Personal information
- Date of birth: 30 October 1961 (age 63)
- Place of birth: Budapest, Hungary

Youth career
- 1977–1978: Vasas SC
- 1978–1980: Budapest Honvéd

Senior career*
- Years: Team / Apps / (Gls)
- 1980–1994: Pénzügyőr SE

Managerial career
- 1994–2000: Pénzügyőr SE
- 2001: Vasas SC
- 2001–2003: Zalaegerszegi TE
- 2003–2004: Szombathelyi Haladás
- 2006: Hungary
- 2013–2014: Tatabánya FC
- 2016–: Komárom VSE

= Péter Bozsik =

Hungarian football manager (born 1961)

Péter Bozsik (born 30 October 1961) is a football manager and son of the international player József Bozsik, who was part of the Golden Team of the 1950s and managed the Hungarian team in 1974.

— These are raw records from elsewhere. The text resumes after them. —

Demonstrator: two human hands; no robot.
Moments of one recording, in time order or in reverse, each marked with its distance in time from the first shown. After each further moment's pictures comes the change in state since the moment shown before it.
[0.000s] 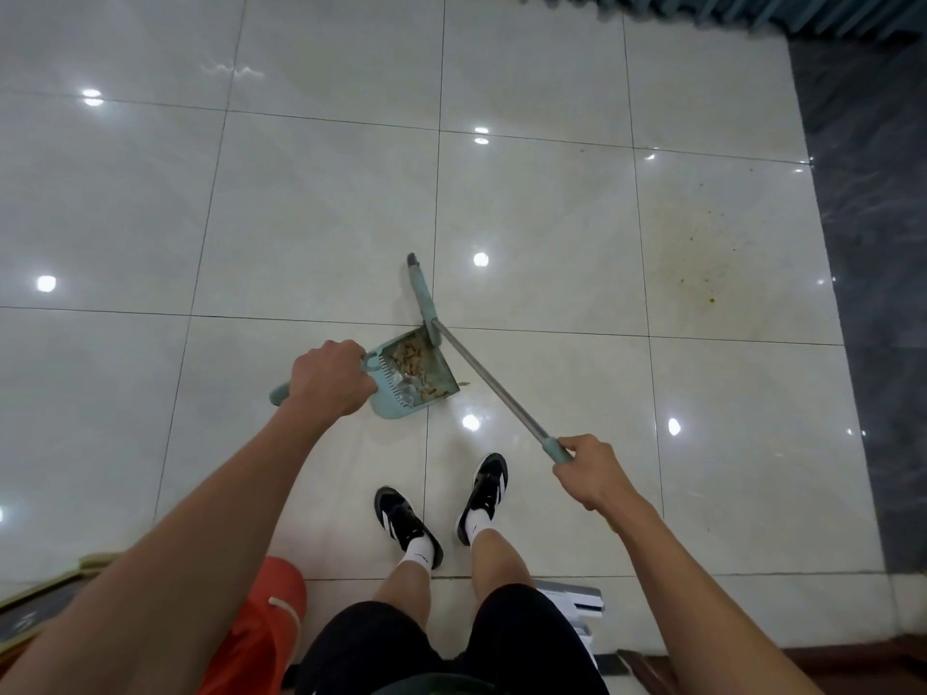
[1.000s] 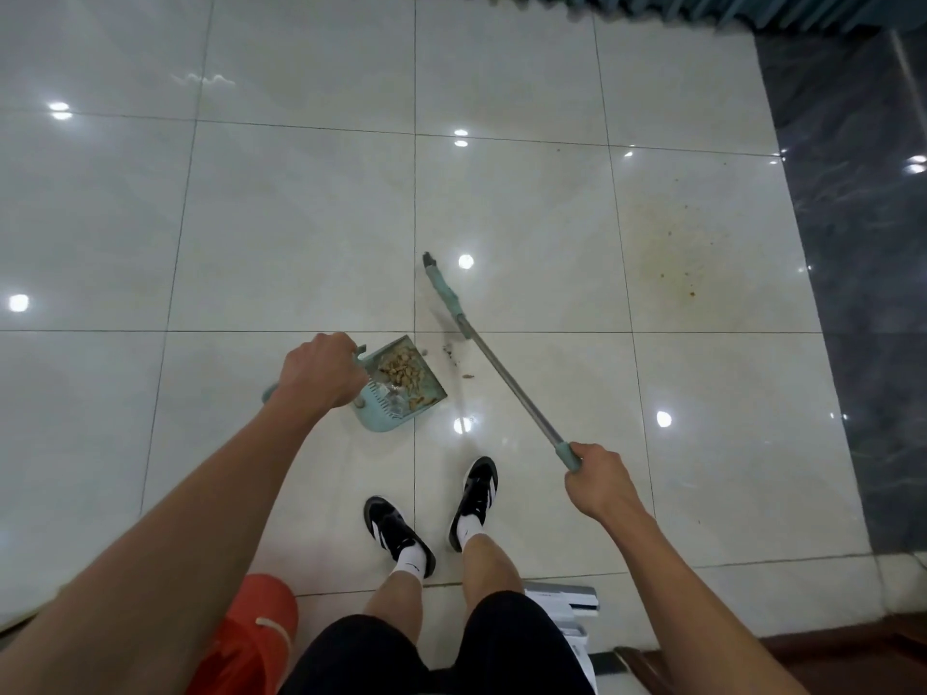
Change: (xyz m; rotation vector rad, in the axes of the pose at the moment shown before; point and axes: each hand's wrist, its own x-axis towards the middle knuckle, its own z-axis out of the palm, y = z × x) left_hand 0.025 0.025 -0.007 -0.023 -0.034 -0.023; right_hand 0.006 0.034 -0.011 -0.130 0.097 0.027
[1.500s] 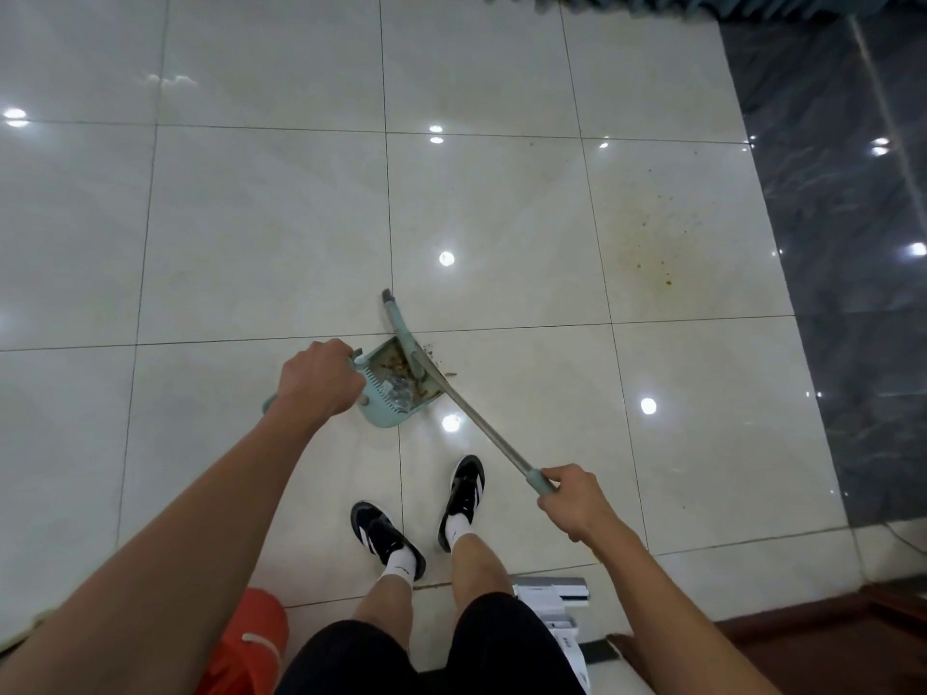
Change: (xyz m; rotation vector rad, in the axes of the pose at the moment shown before) left_hand 0.002 0.032 0.012 -0.039 0.009 0.012; right_hand -0.009 0.017 0.021 0.186 -0.159 0.086
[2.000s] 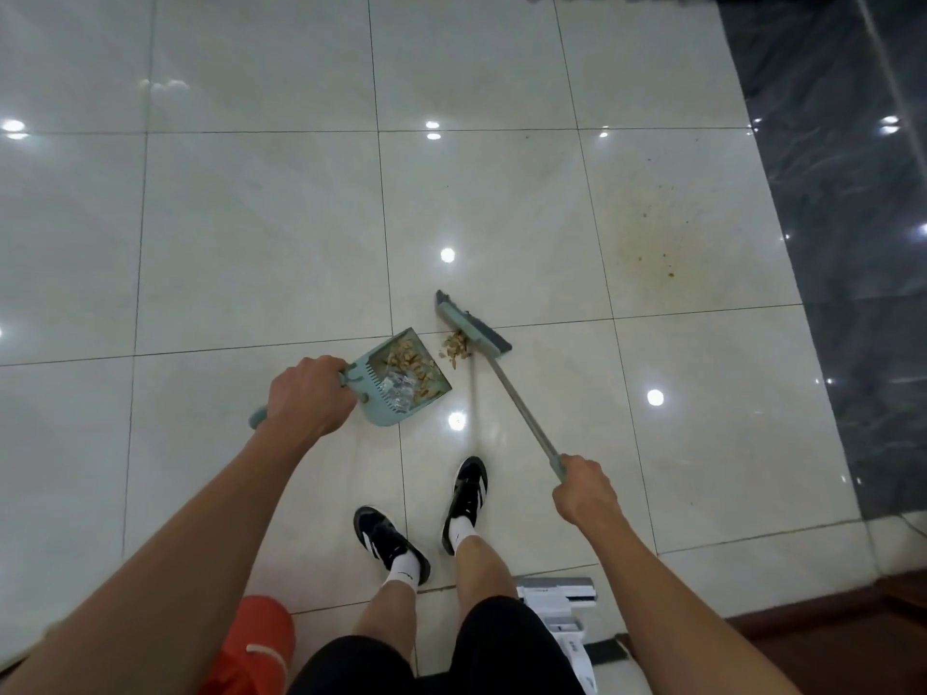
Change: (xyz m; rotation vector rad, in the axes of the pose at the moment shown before) left_hand 0.002 0.003 0.006 0.046 0.029 0.032; right_hand 0.032 0.004 -0.013 -0.243 0.109 0.043
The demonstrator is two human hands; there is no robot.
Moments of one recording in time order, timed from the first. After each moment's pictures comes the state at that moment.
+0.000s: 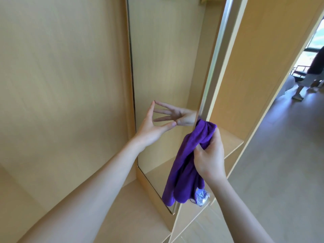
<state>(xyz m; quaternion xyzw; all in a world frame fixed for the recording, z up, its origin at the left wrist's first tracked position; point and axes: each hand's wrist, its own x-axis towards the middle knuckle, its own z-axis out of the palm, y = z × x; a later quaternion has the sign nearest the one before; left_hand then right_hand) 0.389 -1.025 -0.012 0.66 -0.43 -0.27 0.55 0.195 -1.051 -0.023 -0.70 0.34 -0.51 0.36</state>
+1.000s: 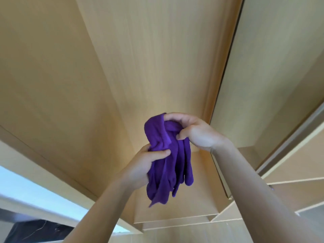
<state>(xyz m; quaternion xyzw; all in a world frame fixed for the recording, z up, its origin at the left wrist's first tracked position) 0.357 -0.770 -0.081 0.59 -0.07 -0.37 0.72 0.337 -0.961 -0.029 -0.71 -0.07 0.08 0.70</state>
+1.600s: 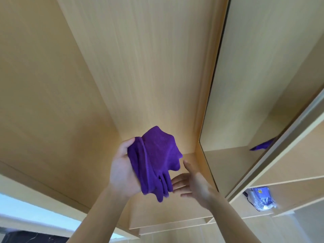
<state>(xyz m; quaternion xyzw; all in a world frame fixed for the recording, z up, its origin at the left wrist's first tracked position) 0.360 -0.777 -0.080 0.33 0.06 -0.42 0.84 0.278 -0.966 -0.173 -0.59 0.30 0.19 0.72</state>
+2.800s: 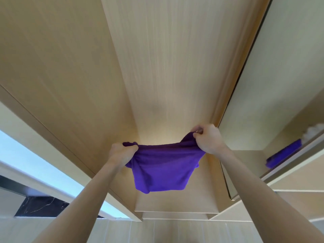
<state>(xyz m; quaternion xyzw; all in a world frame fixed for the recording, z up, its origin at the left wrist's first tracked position) 0.414 -0.704 -0.133 0.84 0.17 -0.15 0.49 0.364 -0.992 -0.120 -0.89 0.20 -0.03 0.42</state>
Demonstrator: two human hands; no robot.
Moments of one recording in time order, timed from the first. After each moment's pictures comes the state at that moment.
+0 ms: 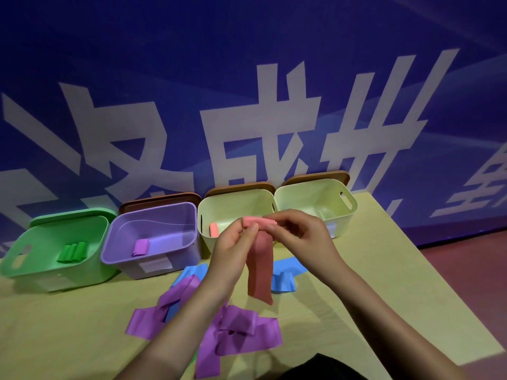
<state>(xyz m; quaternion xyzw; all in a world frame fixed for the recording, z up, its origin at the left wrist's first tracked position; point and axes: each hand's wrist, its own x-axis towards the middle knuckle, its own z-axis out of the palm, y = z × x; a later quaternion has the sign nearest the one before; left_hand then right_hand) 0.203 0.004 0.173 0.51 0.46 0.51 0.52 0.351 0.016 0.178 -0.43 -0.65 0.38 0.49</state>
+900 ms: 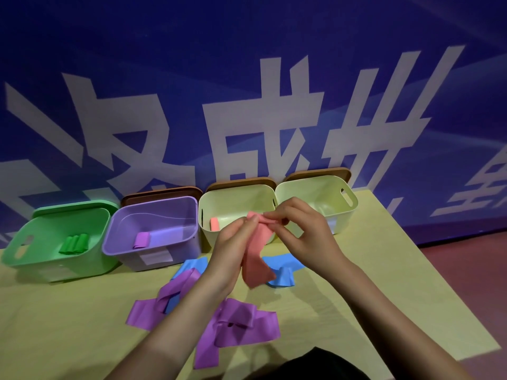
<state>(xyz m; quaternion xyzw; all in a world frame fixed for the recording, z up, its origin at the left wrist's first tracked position) 0.203 0.008 0.163 0.42 0.46 0.51 0.59 0.359 0.022 0.171 -0.38 -0.78 0.18 0.47</state>
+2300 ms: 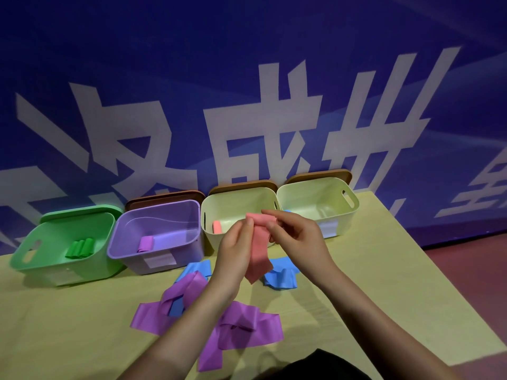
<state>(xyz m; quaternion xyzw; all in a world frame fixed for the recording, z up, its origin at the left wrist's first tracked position) 0.212 -0.003 0.164 0.44 0.56 0.50 0.49 0.339 0.005 0.168 -0.46 -0.61 0.40 0.51</state>
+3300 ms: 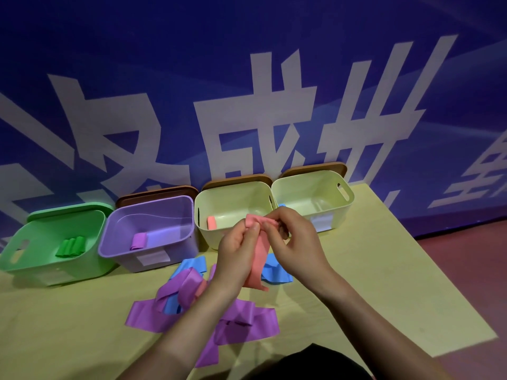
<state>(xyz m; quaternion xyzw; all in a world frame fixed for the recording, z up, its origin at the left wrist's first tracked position) 0.221 -0.004 0.157 0.49 0.51 0.51 0.49 0.340 0.007 0.154 -0.48 -0.69 0.24 0.49</state>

After an unremarkable career as a football player, Péter Bozsik turned manager and was so far employed by Vasas SC, Zalaegerszegi TE and Szombathelyi Haladás. Bozsik achieved his first success a third position in the Hungarian Championship with Vasas SC. The team from Zalaegerszeg, where he was from 2001 to 2003, he led to its greatest success, their first Hungarian Championship in 2002. During the 2002–03 UEFA Champions League, ZTE defeated Croatian champions NK Zagreb and caused an upset with their surprise 1–0 victory against Manchester United in the first leg of their qualifier. The decisive goal was scored by the 20-year-old substitute Koplárovics Béla who instantly became a celebrity and a household name with Hungarian football fans.

In May 2006 he became as successor to Lothar Matthäus manager of the Hungary national team. However his tenure ended already in October the same year, after a defeat against Malta. He was followed by Péter Várhidi.